Ich bin neugierig, mobil, aber auch zielstrebig, anspruchsvoll und bisweilen unnachgiebig, was auch eine negative Charaktereigenschaft sein kann.

 

Und im Privatleben? 

 

Ich bin meinen Werten treu und es ist mir überaus wichtig, Wort zu halten. Zudem feiere ich gerne, bin grosszügig und liebe es, neue Dinge zu entdecken.

 

Was sind Ihre Hobbys?  
 

Ich mag Kunst, besuche viele Ausstellungen und vor allem lese ich sehr viel.

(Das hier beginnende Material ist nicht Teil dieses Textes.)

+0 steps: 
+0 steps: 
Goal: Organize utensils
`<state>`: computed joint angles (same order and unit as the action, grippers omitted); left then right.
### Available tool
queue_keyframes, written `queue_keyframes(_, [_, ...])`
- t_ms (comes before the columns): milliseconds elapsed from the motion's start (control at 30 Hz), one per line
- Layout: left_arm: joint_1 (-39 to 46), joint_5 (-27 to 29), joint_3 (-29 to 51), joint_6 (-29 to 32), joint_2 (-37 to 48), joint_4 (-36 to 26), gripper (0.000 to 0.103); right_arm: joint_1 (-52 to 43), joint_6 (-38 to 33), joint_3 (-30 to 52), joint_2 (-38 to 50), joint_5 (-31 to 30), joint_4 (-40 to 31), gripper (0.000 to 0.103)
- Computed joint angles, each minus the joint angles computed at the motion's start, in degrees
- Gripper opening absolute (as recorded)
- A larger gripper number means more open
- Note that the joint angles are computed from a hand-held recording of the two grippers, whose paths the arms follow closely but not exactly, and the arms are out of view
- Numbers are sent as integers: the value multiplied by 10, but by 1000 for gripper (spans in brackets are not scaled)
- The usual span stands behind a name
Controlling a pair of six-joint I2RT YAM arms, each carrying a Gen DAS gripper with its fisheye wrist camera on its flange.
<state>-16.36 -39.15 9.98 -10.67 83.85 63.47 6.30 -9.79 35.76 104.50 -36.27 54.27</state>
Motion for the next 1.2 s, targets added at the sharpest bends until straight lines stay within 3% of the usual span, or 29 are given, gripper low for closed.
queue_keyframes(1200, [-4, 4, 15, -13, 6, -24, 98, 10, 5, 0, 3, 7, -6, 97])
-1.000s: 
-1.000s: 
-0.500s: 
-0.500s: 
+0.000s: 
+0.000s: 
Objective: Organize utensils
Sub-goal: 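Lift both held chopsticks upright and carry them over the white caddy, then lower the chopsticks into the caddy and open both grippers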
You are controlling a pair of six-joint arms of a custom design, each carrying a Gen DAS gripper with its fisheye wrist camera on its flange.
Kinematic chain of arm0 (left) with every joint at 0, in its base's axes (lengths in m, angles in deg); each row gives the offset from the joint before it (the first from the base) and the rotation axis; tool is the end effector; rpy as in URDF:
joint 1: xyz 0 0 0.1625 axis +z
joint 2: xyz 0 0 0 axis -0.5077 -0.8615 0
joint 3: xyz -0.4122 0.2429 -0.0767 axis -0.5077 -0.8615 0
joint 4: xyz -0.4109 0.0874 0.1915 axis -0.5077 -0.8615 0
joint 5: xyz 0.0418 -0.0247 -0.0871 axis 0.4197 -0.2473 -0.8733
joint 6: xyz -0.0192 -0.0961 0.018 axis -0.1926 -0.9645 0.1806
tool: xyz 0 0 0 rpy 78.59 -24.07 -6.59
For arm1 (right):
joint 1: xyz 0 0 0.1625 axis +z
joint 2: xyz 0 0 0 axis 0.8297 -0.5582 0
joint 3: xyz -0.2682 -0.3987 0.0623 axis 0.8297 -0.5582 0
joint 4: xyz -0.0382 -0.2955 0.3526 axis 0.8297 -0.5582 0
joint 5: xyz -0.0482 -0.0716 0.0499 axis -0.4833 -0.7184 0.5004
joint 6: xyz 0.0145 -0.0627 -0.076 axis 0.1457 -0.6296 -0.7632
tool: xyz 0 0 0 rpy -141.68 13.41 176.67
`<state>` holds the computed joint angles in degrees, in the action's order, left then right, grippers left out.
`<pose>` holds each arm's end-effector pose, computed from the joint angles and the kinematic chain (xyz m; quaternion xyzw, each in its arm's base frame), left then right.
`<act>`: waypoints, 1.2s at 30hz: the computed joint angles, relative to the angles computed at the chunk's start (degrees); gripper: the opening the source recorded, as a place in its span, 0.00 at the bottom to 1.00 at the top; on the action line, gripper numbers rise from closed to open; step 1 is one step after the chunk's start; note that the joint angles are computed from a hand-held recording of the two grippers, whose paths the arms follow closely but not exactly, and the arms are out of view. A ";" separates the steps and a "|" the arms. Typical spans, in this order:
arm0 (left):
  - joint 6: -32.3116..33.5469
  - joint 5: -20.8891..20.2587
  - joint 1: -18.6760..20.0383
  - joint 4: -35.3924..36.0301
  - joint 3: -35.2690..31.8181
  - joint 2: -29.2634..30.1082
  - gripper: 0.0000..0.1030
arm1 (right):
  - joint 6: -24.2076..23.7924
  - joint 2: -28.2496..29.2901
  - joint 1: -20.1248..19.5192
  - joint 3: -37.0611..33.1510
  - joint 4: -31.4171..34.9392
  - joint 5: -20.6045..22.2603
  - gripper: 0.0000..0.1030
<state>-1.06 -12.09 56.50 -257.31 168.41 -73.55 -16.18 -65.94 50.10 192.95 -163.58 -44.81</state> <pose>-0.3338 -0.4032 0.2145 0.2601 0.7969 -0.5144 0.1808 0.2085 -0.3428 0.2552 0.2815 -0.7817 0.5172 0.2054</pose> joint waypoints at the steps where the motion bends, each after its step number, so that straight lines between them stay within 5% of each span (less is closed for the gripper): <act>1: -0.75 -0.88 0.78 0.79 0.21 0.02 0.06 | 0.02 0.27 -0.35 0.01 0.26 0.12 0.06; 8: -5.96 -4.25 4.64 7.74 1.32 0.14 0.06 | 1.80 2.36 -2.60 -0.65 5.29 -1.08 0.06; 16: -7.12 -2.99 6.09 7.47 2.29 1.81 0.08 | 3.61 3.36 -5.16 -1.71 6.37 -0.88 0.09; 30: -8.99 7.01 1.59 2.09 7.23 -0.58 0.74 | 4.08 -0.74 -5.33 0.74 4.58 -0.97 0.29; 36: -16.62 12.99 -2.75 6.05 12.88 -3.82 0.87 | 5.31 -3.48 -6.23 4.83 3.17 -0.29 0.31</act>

Ein oder zwei Bücher pro Woche.

 

Schliessen wir das Gespräch mit einer Frage ab, die wir immer am Ende stellen: Was würden Sie ändern, wenn Sie die Zeit zurückdrehen könnten?  
 

Nichts.

 

Ist es Stolz oder das Zeichen eines erfolgreichen Lebens? 

 

In meinem Leben boten sich mir zahlreiche Gelegenheiten, die ich zu nutzen wusste. Ich bin zufrieden mit all den Jahren, die ich erleben durfte, mit all den persönlichen und beruflichen Erfahrungen, die ich gesammelt habe. Ich bin gesund, meine Familie gibt mir Rückhalt und liebt mich, und ich bin glücklich. Was will man mehr?